The ECB's order means that, by the time such issues are cleared up, there may be little left to sell. Meanwhile Strabag, like any European company where Russians had accumulated an interest legally before the war, remains indefinitely hobbled by the uncertainty.

But the slowness of the sale process had frustrated regulators on both sides of the Atlantic. Earlier this year, Acting Assistant Treasury Secretary Anna Morris, responsible for sanctions enforcement, had warned Raiffeisen that it risked exposing itself to new sanctions powers that the Office for Foreign Asset Control had been given at the end of last year, in order to squeeze Russia harder.

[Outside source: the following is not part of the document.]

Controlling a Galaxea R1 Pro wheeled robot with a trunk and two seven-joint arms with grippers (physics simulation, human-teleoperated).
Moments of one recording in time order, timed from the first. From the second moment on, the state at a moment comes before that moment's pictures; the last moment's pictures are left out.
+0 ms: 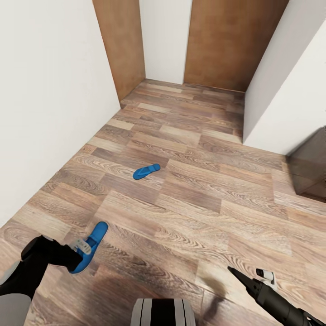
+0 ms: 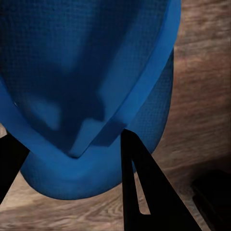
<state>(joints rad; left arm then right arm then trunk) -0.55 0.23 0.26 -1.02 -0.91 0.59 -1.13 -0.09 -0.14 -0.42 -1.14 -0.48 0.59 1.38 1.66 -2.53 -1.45</state>
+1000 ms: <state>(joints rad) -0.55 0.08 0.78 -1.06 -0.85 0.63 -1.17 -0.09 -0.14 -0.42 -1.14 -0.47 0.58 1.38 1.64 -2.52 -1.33</state>
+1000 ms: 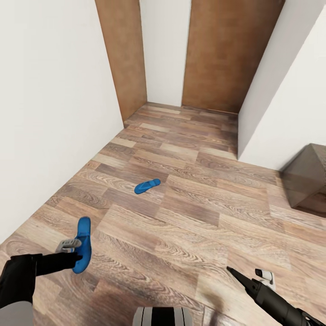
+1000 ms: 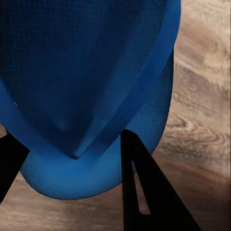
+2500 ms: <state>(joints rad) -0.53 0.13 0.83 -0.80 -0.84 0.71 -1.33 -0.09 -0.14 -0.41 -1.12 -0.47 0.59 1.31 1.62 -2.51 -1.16</state>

Raiffeisen's fate contrasts sharply with that of Société Générale, which within four months of the invasion had agreed to sell its local operation, Rosbank, to the Interros holding company of another metals tycoon, Vladimir Potanin. That deal was smoothed by the fact that SocGen and Potanin had jointly run Rosbank for years before 2022, whereas Raiffeisen had built its business up from scratch. And in contrast to Deripaska, Potanin was not on the sanctions list at the time — although both and Rosbank have joined it since.

ECB action 'didn't come out of nowhere'

The ECB declined to comment for this article, but Claudia Buch, who took over as chair of its Supervisory Board at the start of the year, said in March: “For the banks that are still there ... we’ve also given them clear expectations on how we expect a downsizing of activities and exit strategies.”

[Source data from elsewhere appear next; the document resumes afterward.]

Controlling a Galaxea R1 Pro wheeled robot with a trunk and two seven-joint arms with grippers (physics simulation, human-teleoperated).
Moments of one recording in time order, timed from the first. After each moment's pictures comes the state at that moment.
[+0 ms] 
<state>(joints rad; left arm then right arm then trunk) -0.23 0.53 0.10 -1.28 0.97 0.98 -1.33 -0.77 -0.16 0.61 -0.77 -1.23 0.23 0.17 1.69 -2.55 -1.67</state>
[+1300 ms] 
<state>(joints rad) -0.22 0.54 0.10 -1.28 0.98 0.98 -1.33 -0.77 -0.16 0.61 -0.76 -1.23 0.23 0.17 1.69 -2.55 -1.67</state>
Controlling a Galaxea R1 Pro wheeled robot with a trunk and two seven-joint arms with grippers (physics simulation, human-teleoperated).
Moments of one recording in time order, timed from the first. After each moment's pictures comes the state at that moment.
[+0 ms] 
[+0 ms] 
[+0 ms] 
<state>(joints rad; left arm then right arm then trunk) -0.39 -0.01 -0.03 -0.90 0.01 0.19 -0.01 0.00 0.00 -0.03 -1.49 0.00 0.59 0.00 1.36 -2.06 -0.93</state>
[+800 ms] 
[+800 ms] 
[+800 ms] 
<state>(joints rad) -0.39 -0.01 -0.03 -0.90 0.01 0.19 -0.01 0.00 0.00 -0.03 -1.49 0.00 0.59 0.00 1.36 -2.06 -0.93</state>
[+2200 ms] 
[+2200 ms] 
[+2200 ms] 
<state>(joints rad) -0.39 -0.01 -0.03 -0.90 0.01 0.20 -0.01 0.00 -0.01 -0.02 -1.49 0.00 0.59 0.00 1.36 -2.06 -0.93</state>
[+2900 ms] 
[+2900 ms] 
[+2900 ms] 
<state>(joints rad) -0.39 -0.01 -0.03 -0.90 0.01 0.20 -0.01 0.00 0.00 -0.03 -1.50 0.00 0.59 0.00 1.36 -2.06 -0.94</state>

A person close to the process confirmed that the ECB's latest move “hadn't come out of nowhere.” | Andreas Rentz/Getty Images

In the months that followed Russia's invasion in February 2022, the ECB had said little in public about what it expected from the banks operating there, beyond Andrea Enria (Buch's predecessor) saying that reducing exposure was “the right thing to do.” The broader impact of the war on the European economy, and consequently on its banks, was a much more immediate concern for Enria at the time.

Letters to MEPs as far back as June last year suggest that the supervisor had already indicated it expected the banks to downsize in Russia sharply, warning of “reputational risks” for those who continued. Peterson Institute fellow Nicolas Véron noted the move reflects the fact that just staying in Russia in any shape now “represents a threat to a bank's franchise and the integrity of its management.”

A person close to the process confirmed that the ECB's latest move “hadn't come out of nowhere.”

He added the ECB's move appeared unrelated to the broader horse-trading going on between the U.S. and EU over how best to support Ukraine.

At a meeting of G7 finance ministers and central banks in Washington last week, the European contingent had to push back strongly against suggestions that frozen Russian assets in Europe could be confiscated to help finance Kyiv's war effort. The House of Representatives unlocked a $60 billion aid package for the country within three days of that meeting, having sat on the bill for months beforehand.

“The ECB just wants the topic to be over,” the person said.